The Re-Styled Federal Rules of Evidence

I’m a little behind on this, but in September of this year, the AOC announced revisions to the Federal Rules of Evidence in the form of “re-styling.” The Judicial Conference Advisory Committee on Evidence Rules explains:

“The revision is intended to make the Evidence Rules easier to read, and to clarify, simplify, and modernize them without altering their substantive meaning,” said Judge Robert L. Hinkle (N. D. Fla). “There will be no change at all in the meaning or application of any rule. A judge or lawyer would get the right result using either a restyled rule or the old version. However, we think the chance of misunderstanding the rule is much smaller using the restyled version.”

The process began in 2007, and was released for the 2012 version of the FRE. As part of the effort, “Term usage was standardized, and the use of ambiguous words, such as “shall,” minimized along with outdated or archaic terms, intensifiers, and redundant terms and cross references. Rule numbers and citations were preserved to minimize the effects on research, but subdivisions were rearranged in some rules for greater clarity and simplicity. But terms were retained that have acquired special status from years of case law interpretation.”

Basically, the Committee tried to improve the language, make it more modern and easy to read, while retaining the substance of the enacted Rules. I think this is great — I’m all for plain English wherever possible. I downloaded CALI’s free version for the iPad and took a look. CALI’s version contains the Committee Notes, so it was pretty easy to see where changes were made in 2011. The changes are bigger than I expected, I was actually pretty impressed. Here’s what I found: If a rule was restyled, it contains the following note:

Committee Notes on Rules—2011 Amendment

The language of Rule 201 has been amended as part of the restyling of the Evidence Rules to make them more easily understood and to make style and terminology consistent throughout the rules. These changes are intended to be stylistic only. There is no intent to change any result in any ruling on evidence admissibility.

Aesthetic changes

Visually, the new rules look different (and more modern). The Committee replaced long paragraphs and run-on sentences with a cleaner outline format, offset subsections, and bullet points.  The result is a rule that is quicker to digest and understand. For example, here’s Rule 201. Judicial Notice of Adjudicative Facts in 2011:

and here is the 2012 version:

Similarly, see Rule 402. General Admissibility of Relevant Evidence



Standardized Terms

The 2012 version standardizes some of the language in the rules, as well. This makes the rules, as a whole, more consistent and easy to understand.  For example, the 2012 version replaces “Act of Congress” with “federal statutes” and  “Supreme Court pursuant to statutory authority” with “ “rules prescribed by the Supreme Court.” In many places, “accused” becomes “defendant.” In Rules 413-415, the 2012 version uses the terminology in all three rules:  “Permitted uses” and “disclosure to the defendant”  for introducing a victim’s sexual behavior in a sex offense case.

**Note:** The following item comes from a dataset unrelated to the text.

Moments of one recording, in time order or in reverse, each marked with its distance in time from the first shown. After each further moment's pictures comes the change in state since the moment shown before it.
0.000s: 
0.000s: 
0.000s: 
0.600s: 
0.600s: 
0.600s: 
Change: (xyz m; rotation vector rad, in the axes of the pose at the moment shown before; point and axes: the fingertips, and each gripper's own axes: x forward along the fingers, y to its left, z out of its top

Elimination of Redundant Terms

The restyling changed the language to make them easier to read.  The 2012 version employs a more active voice, economy of words, and simpler language. Some examples:

Rule 106 changes “contemporaneously” to “at the same time.”  Rule 410 changes “in the course of” to “during,” and Rule 411 changes “does not require exclusion” to “court may admit.”

Rule 301 is edited from 73 words down to 50 in 2012:



Even small changes can make the rules seem simpler and more current. For example, 2012’s 201(e) changes “upon timely request” to “on timely request. ”All in all, nice work by the Committee. Check out the free versions on CALI to compare for yourself.